Read full Hex review →

DataRobot , 4.4/5

Best for Enterprise AutoML in production.

DataRobot is an enterprise AutoML platform focused on building, deploying, and monitoring predictive and generative AI models at scale. Rather than search-driven data exploration, it automates the machine-learning pipeline: feature engineering, model training across many algorithms, validation, and ranking, then handles deployment, monitoring, and drift detection in production through its MLOps tooling. Compared with ThoughtSpot, DataRobot is aimed at data scientists and enterprises that need governed, production-grade models, not natural-language analytics for business users. It supports both automated and code-first workflows, integrates with enterprise data sources, and emphasizes explainability, compliance, and governance, which matters for regulated industries. Teams use it to forecast demand, predict churn, detect fraud, and operationalize models that feed live business systems. DataRobot is priced for enterprise deployments rather than individual analysts, typically via custom plans and trials. Choose DataRobot when your real goal is deploying and maintaining reliable predictive models in production, with the scale, monitoring, and governance an enterprise requires.

Read full DataRobot review →

Dataiku , 4.4/5

Best for End-to-end governed data science.

Dataiku is a full end-to-end data-science and machine-learning platform that combines a visual flow builder with code (Python, R, SQL) so technical and non-technical users can collaborate on the same projects.
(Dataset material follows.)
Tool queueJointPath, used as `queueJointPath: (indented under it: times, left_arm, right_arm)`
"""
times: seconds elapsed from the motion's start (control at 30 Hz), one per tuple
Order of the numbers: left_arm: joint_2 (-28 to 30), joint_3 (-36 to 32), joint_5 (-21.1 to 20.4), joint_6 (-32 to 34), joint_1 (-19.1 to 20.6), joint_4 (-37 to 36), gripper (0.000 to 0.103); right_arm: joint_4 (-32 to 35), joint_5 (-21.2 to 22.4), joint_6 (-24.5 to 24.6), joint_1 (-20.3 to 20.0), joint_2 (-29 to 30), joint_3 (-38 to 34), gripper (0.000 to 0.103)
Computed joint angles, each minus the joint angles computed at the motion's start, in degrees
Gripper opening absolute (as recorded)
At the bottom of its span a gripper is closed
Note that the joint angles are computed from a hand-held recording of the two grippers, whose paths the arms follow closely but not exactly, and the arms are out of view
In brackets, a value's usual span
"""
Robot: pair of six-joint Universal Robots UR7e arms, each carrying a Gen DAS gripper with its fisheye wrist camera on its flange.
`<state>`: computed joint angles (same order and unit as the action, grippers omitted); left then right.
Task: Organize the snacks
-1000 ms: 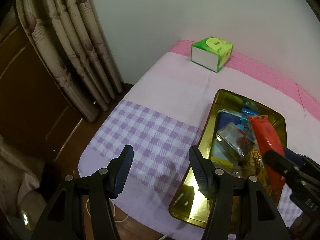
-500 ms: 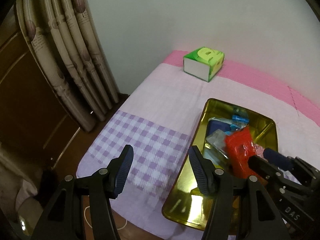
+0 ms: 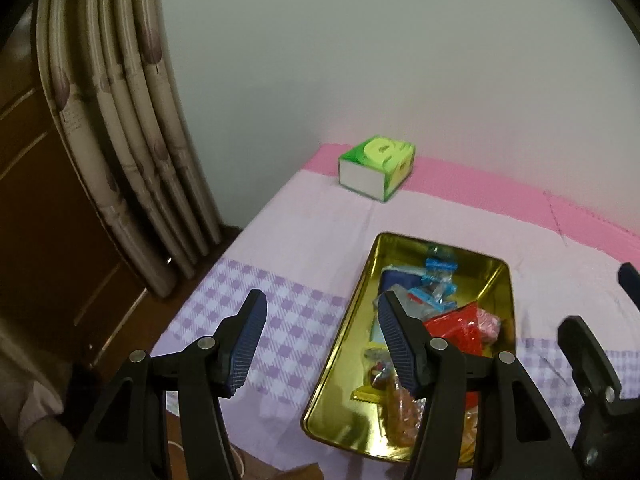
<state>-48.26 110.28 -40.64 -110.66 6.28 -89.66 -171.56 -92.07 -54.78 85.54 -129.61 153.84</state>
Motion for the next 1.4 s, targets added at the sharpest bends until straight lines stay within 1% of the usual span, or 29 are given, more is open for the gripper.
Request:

It covers the whole lifecycle: data preparation and cleaning, visual or coded modeling, AutoML, deployment, and ongoing monitoring, with governance, access controls, and project documentation built in. Compared with ThoughtSpot, Dataiku is an enterprise-scale workbench for teams that need to operationalize data pipelines and models, not just answer business questions through natural-language search. Its drag-and-drop recipes let analysts build workflows without code, while data scientists can drop into notebooks when needed, making it a strong bridge between business and engineering. It also includes generative AI features and connects to a wide range of databases, cloud storage, and warehouses. Dataiku offers a free edition for getting started, with enterprise plans adding collaboration, governance, and MLOps at scale. Choose Dataiku when you need one governed platform spanning prep, modeling, and deployment across a whole team.